«Коммунисты приветствовали бы добровольный уход буржуазии. Но такой оборот дел невероятен, как говорит опыт. Поэтому коммунисты хотят быть готовыми к худшему и призывают рабочий класс к бдительности, к боевой готовности. Кому нужен полководец, усыпляющий бдительность своей армии, полководец, не понимающий, что противник не сдастся, что его надо добить?»
Метафора с армией и с полководцами здесь несколько сбивает с толку, поскольку сравнение классовой борьбы с войной вряд ли можно назвать слишком уж удачным. Разумеется, что классовая борьба нередко принимает и военные формы, но и тогда сама по себе военная победа еще не означает победы в классовой борьбе. Классовый противник, в данном случае — буржуазия, в принципе не может быть уничтожен военными средствами.
Буржуазию нельзя уничтожить физически, поскольку и рождается она не из чрева матери-«буржуйки», а из условий товарного хозяйства (даже самого мелкого).
Вот, например, многие не могли понять, откуда взялась буржуазия в СССР. Каких только вариантов не придумывали — из «номенклатуры», из «цеховиков», разве что только не решились писать, что ее закинули на парашютах американцы! Но ведь и «номенклатура», и организованная преступность, в частности, спекуляция, были в СССР на протяжении всей истории его существования, но никакой буржуазии и никакого капитализма не было. Но стоило только дать свободу товарным отношениям, в частности, разрешить перевод безналичных денег в наличные — и буржуазия явилась практически в готовом виде.
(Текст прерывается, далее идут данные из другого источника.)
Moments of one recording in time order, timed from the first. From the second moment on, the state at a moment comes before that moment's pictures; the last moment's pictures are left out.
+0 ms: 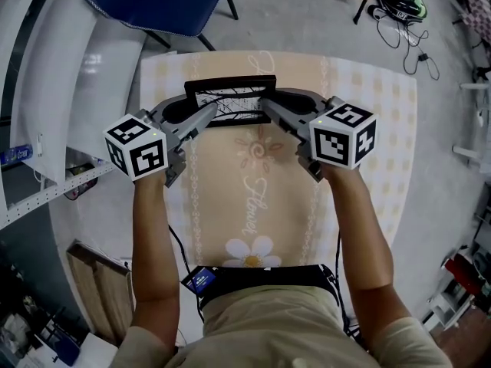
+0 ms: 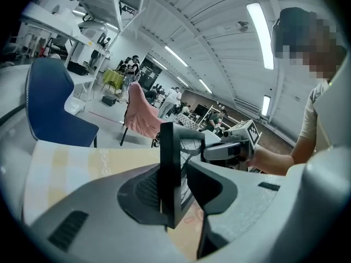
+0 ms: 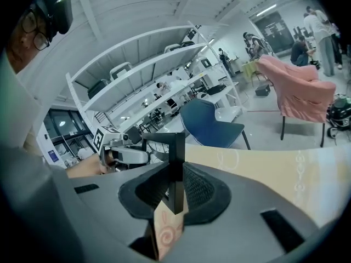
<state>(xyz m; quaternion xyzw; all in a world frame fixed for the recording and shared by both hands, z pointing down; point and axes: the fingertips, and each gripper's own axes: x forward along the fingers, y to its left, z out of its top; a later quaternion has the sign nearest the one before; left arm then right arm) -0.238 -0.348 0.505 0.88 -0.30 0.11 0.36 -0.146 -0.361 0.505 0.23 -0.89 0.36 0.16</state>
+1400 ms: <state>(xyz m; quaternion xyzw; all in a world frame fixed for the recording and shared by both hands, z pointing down) -0.258 -0.375 0.588 0.83 -0.39 0.23 0.33 -0.155 -0.387 0.585 0.27 -0.86 0.35 0.25</state>
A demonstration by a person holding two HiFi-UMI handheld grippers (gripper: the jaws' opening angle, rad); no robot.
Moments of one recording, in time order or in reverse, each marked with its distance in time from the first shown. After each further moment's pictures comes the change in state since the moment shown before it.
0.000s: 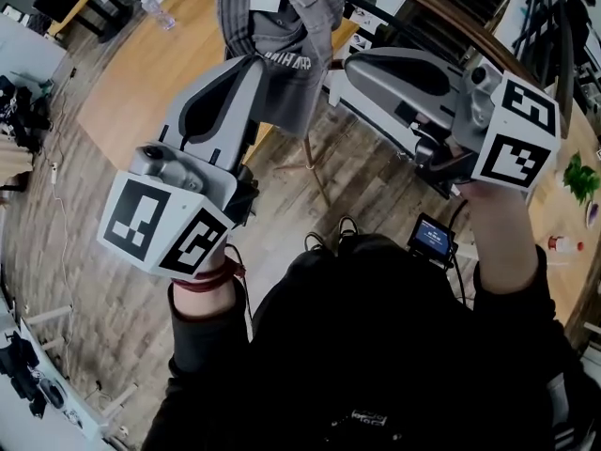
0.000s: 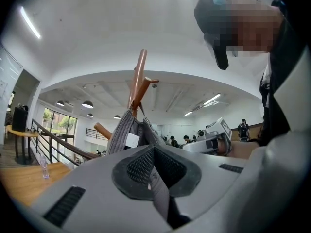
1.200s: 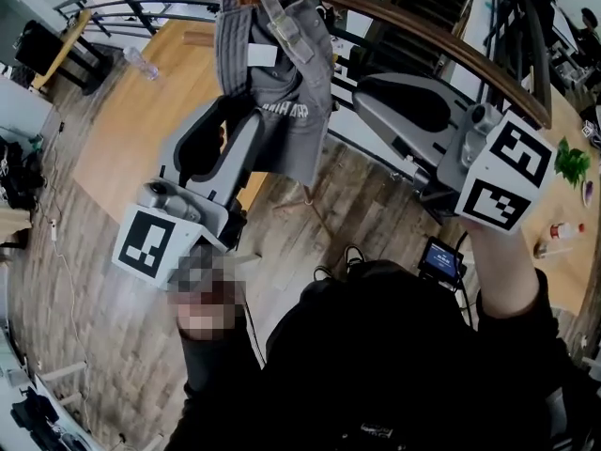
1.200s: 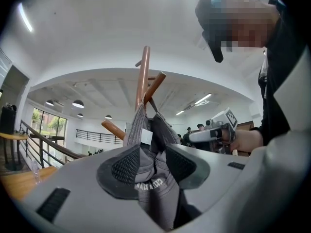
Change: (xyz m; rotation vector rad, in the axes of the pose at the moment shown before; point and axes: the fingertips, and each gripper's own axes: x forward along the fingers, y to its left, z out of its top) left arm 0.004 0.037 -0.015 0.033 0.004 -0.109; right arm -0.005 -0.015 0.010 -0.154 -0.023 -0.300
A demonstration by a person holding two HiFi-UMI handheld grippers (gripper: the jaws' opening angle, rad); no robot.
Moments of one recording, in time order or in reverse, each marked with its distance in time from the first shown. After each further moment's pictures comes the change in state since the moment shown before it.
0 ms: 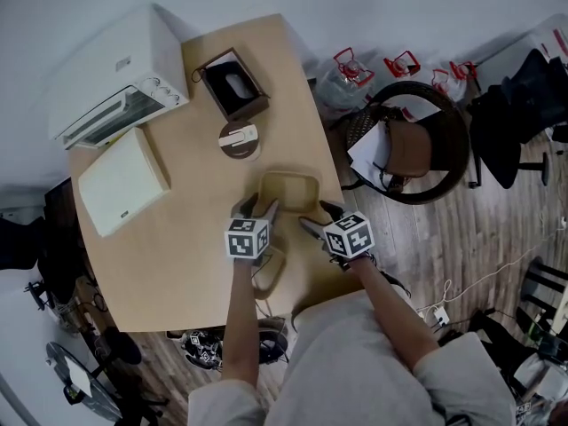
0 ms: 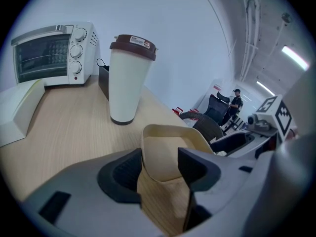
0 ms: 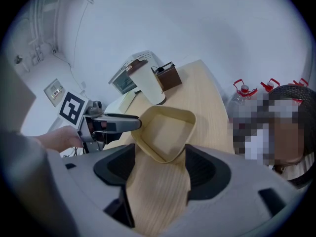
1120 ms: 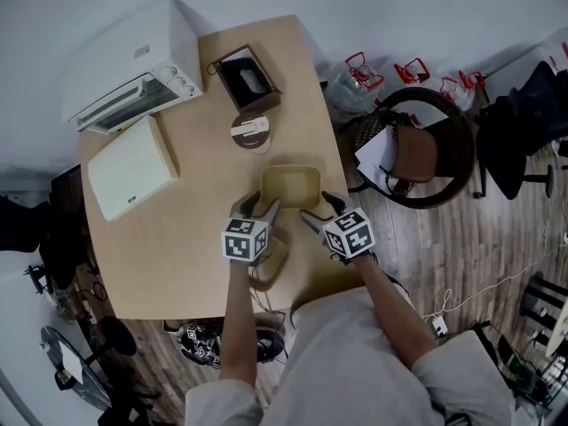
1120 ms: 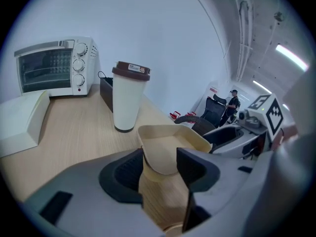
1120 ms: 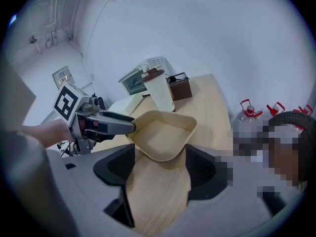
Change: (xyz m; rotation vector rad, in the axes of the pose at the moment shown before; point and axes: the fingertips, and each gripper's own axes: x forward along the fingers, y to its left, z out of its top) left arm -0.041 -0.009 0.011 0.038 -0.049 0.002; right arm -0.011 0.022 0.027 -0.177 -0.056 -0.013
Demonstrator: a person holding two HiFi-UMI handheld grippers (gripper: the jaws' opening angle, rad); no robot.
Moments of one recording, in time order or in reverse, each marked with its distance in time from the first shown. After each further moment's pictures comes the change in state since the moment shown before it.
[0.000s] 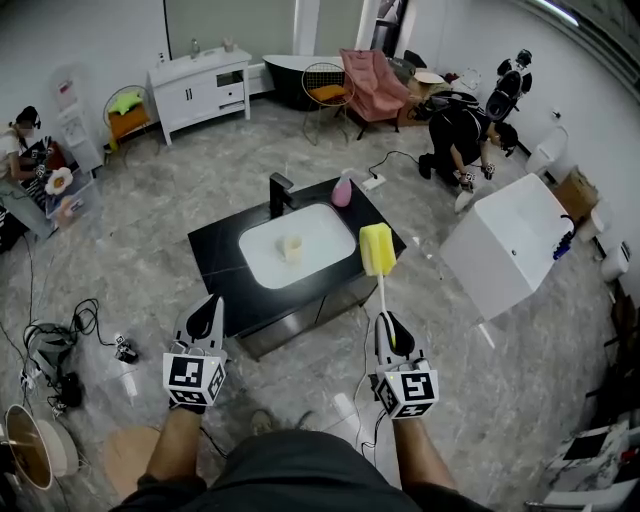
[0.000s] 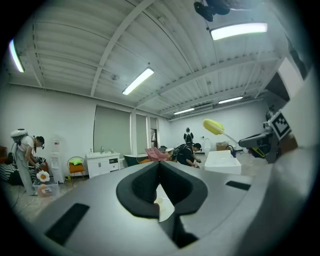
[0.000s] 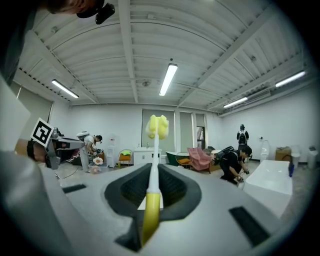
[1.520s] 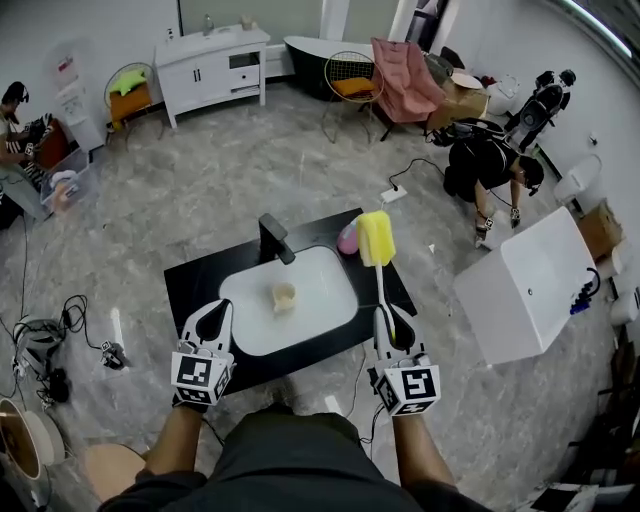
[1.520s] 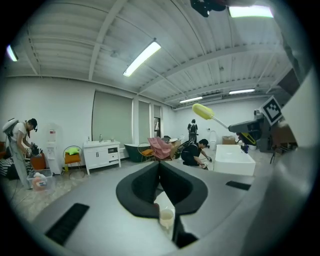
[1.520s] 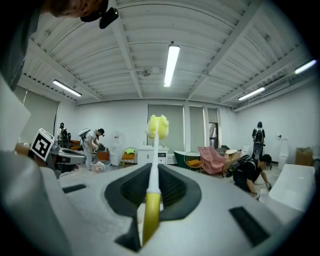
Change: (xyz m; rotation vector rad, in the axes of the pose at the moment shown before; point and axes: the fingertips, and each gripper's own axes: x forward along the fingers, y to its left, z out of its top) left arm 0.285 0.042 -0.054 -0.048 0.130 0.031; right arm 0.297 -0.123 0.022 -0.023 0.023 0.138
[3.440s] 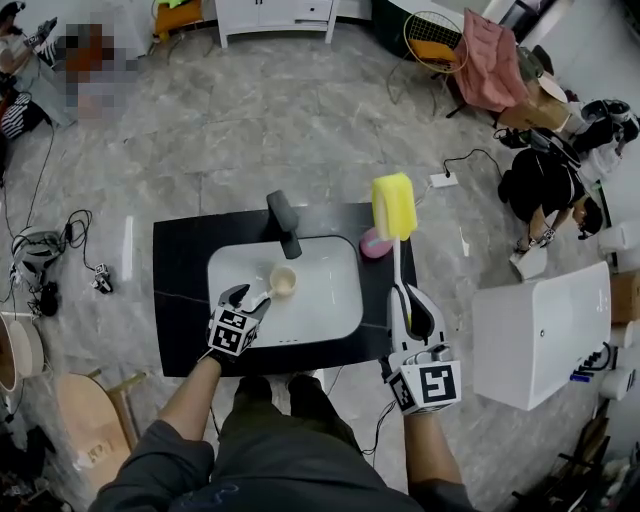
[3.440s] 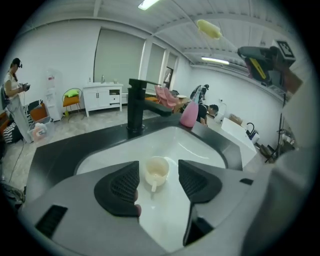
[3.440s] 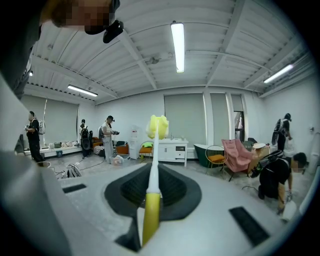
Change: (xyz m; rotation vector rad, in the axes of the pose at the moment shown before) left arm 0.168 -0.024 -0.273 -0.234 0.586 0.002; right arm 0.166 -0.060 -0.022 -0.029 0.085 0.280
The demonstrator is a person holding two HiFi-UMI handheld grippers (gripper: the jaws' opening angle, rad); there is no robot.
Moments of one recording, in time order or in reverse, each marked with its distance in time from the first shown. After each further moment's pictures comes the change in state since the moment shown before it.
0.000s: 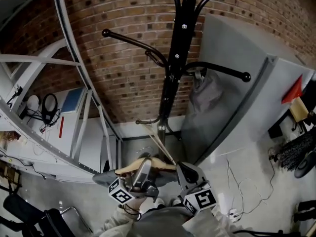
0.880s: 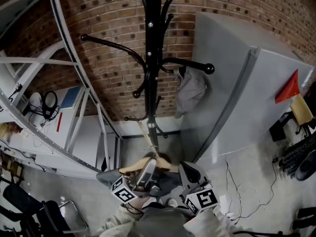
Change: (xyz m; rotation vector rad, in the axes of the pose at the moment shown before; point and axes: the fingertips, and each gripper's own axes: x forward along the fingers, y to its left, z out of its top) left arm 0.048 -0.033 -0.085 0.001 0.016 0.004; right arm -0.065 -0.070 -0.002 0.008 0.001 0.012
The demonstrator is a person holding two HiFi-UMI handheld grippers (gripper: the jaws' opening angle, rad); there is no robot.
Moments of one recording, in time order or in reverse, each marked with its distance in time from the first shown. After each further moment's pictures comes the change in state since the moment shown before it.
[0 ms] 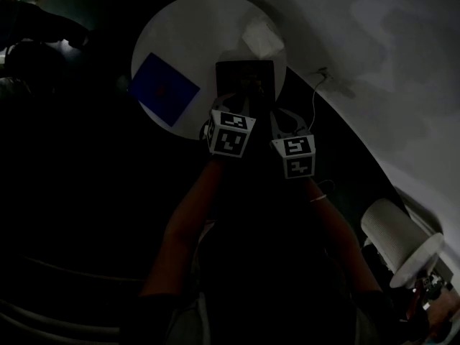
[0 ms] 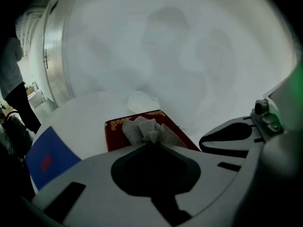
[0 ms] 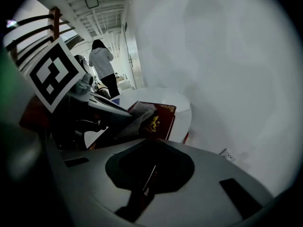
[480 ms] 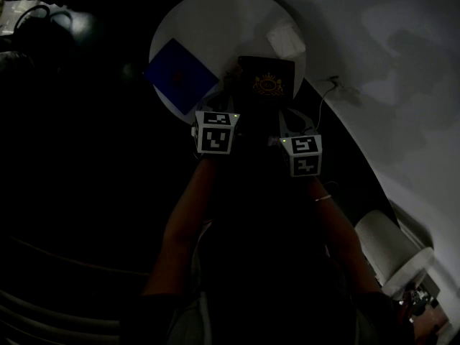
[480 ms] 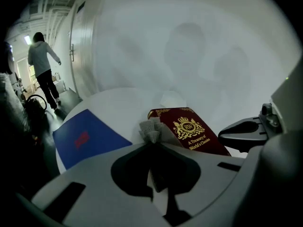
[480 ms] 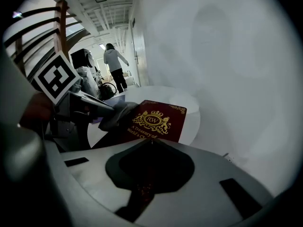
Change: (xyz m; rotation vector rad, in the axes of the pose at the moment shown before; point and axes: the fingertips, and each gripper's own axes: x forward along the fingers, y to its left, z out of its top) left arm -0.045 0.080 -0.047 -0.171 -0.012 0.143; right arm 0.009 0.026 0.001 -0.069 0.025 0.002
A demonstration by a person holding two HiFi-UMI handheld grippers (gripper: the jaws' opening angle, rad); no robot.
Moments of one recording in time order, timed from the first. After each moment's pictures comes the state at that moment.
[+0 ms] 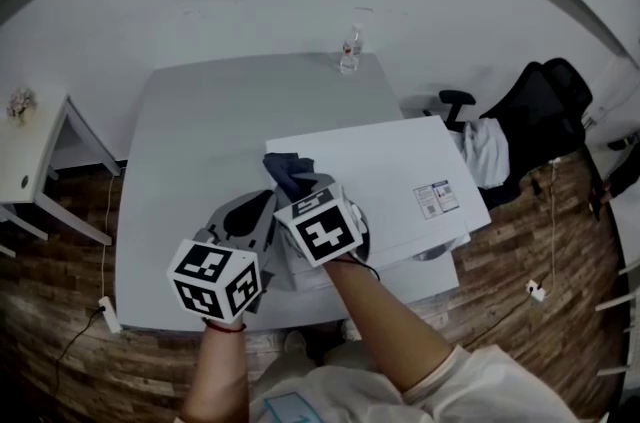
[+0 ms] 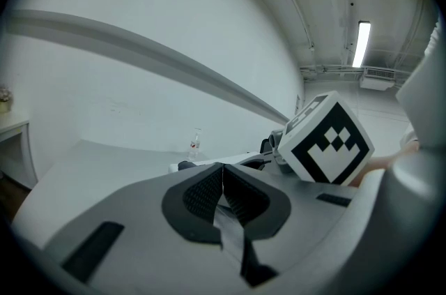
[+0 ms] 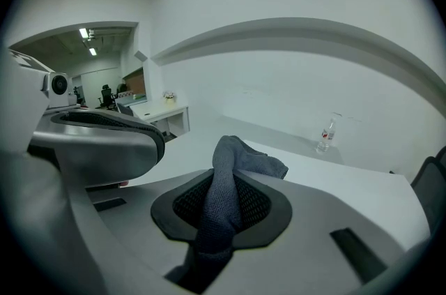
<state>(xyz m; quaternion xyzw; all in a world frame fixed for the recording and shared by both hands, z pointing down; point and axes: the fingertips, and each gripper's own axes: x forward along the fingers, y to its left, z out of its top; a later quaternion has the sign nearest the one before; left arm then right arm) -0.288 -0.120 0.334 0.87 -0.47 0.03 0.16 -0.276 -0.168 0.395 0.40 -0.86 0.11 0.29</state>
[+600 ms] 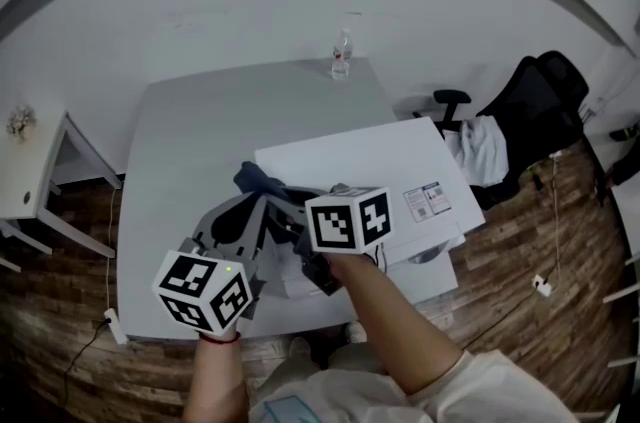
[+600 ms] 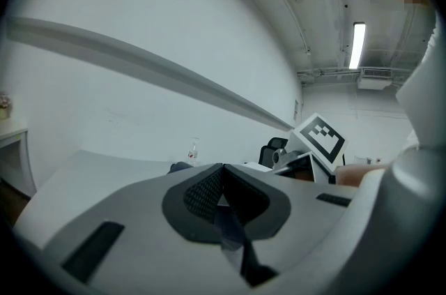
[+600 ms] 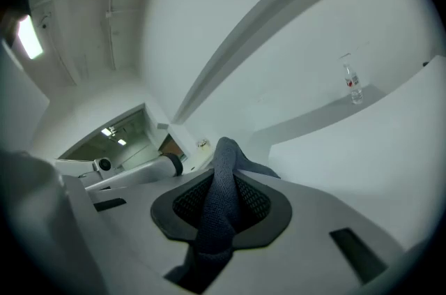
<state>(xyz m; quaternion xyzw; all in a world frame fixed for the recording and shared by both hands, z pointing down) -0.282 -0.118 0.300 0.87 -0.47 0.01 0.14 -0.282 -0.149 0.354 0.28 -0.90 0.34 0.06</state>
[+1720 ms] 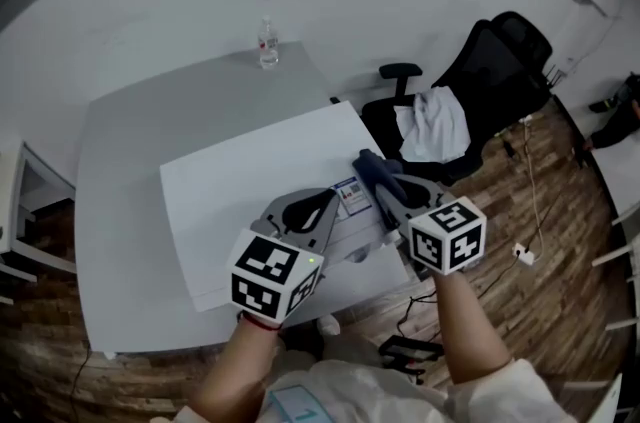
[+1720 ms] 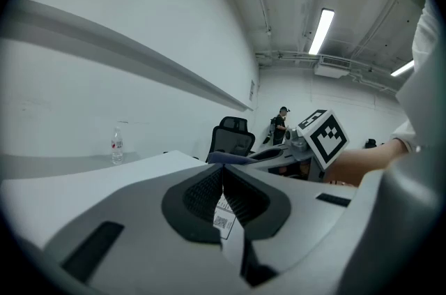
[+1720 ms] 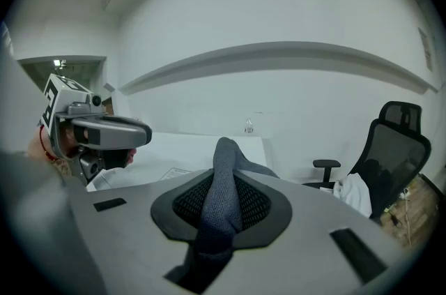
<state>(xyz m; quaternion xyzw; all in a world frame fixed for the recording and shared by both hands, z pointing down) 0.001 -0.122 0.324 0.94 -0.30 0.09 0.12 0.093 -0.149 0.369 0.51 -0.83 0.14 0.17</state>
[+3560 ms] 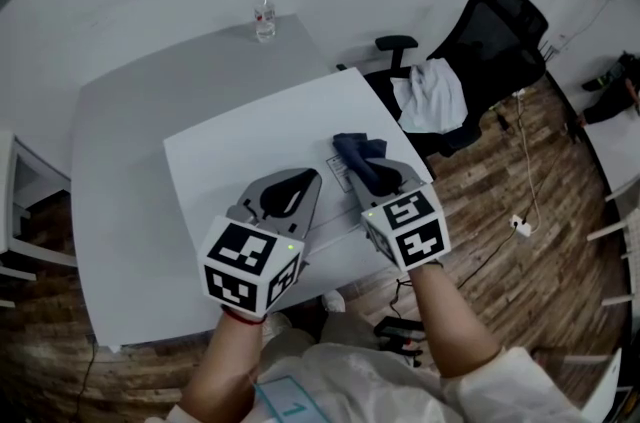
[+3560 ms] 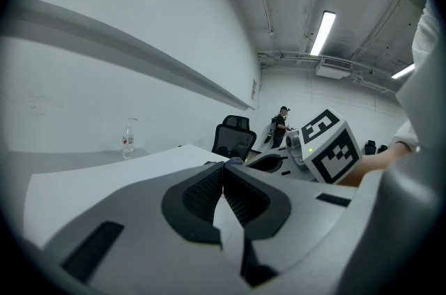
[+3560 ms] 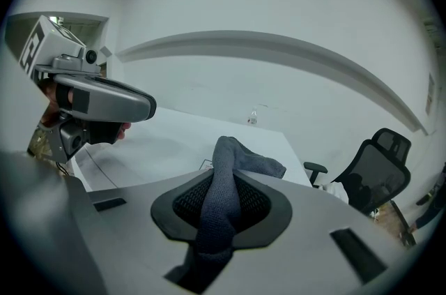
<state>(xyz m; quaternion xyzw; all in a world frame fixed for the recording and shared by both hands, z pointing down) -0.057 -0.108 0.326 0.94 -0.30 0.09 0.13 0.019 -0.132 0.389 0.54 -0.79 0.09 0.28</state>
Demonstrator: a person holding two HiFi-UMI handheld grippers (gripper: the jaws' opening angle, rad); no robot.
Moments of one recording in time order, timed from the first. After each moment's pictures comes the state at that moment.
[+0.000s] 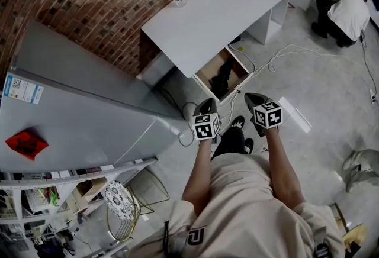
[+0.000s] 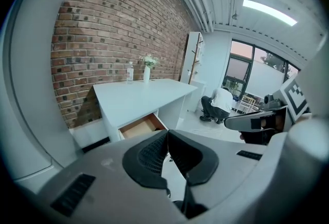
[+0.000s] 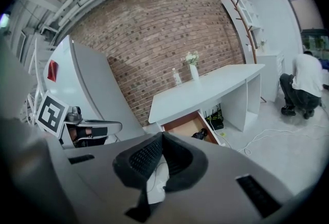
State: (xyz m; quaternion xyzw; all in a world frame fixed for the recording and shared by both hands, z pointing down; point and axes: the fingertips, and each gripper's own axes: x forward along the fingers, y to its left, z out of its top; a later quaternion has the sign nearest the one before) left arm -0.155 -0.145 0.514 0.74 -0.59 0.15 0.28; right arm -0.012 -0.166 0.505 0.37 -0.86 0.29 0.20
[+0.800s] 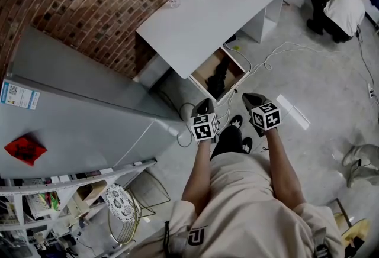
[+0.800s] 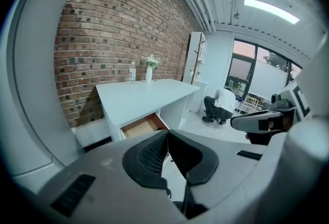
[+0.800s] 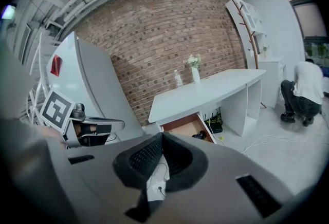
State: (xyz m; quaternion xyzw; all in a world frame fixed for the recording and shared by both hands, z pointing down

Этот сюжет заодно отлично снимает сомнения тех читателей, которым может показаться, что здесь специально перепутаны два вопроса — так называемый вопрос о «мирном переходе к социализму» и какой-то, на первый взгляд, даже странный вопрос о том, чтобы «откупаться» от буржуазии в условиях, когда она же не находится у власти. На самом деле здесь ничего не перепутано. Напротив, очень даже путаются те, кто думает, что все дело в том, отдаст буржуазия политическую власть добровольно или нет. Пример с Советским Союзом, где не только никакой буржуазии у власти и близко не было, но и тщательнейшим образом проверялось, чтобы во власть попадали только рабочие и крестьяне, показывает, что сама по себе политическая власть еще ничего не решает. Что она только инструмент для каких-то гораздо более глубоких преобразований (притом экономических только в первую очередь, потому, что и экономические преобразования сами пор себе тоже решают далеко не все), и что как только эти преобразования (даже самые правильные) по каким-то причинам начинают тормозить, то за возрождением буржуазии «не заржавеет» — даже в тех местах, где она была выжжена, что называется, каленым железом и отсутствовала на протяжении нескольких поколений.
Что же касается вопроса о «мирном переходе к социализму» в смысле того, возможен ли приход к власти социалистических партий без насильственной революции, парламентским путем, через выборы, то этот вопрос давно уже вопросом не является. Предательство европейских социалистических партий, когда они после первой мировой войны массово поддержали «своих капиталистов» и нередко оказывались единственным спасением капитализма от революции, как, например, немецкие социал-демократы, которые потопили в крови революцию в Германии в 1918 году, сыграло с капиталистами злую шутку. Они так привыкли доверять социалистам, не бояться их прихода к власти, что совсем «потеряли бдительность». Так называемый «левый поворот» в Латинской Америке показал, что путем выборов к власти могут приходить самые радикальные антиимпериалистические силы. И попытки их потом обратно «загнать под лавку» не всегда увенчиваются успехом.
Скажут, что это все не настоящий социализм, что он не представляет непосредственной опасности господству капитала. Кто бы спорил? Но в том то вся и проблема, что наперед невозможно сказать, как будет выглядеть «настоящий социализм». Точно так же, как крайне наивно пытаться сегодня идентифицировать фашистов исключительно по рунам в петлицах или по тому, что они кидают «зиги», точно так же и социализм может оказаться по внешним формам не слишком похожим на то, что уже известно. И точно так же, как фашизм нужно определять по сущности (а из известного определения, которое дал фашизму Георгий Димитров[2–6]
, существенным является в первую очередь то, что это диктатура реакционных слоев финансового капитала), так и в социализме нужно видеть его сущность. А сущность социализма состоит в первую очередь в том, что это есть переход от капитализма к коммунизму, то есть уничтожение классового общества.Что же касается конкретно-исторических форм этого перехода, то на то они и конкретно-исторические, что предугадать их наперед невозможно, а попытки переносить старые формы в новые условия, как правило, не могут быть успешными.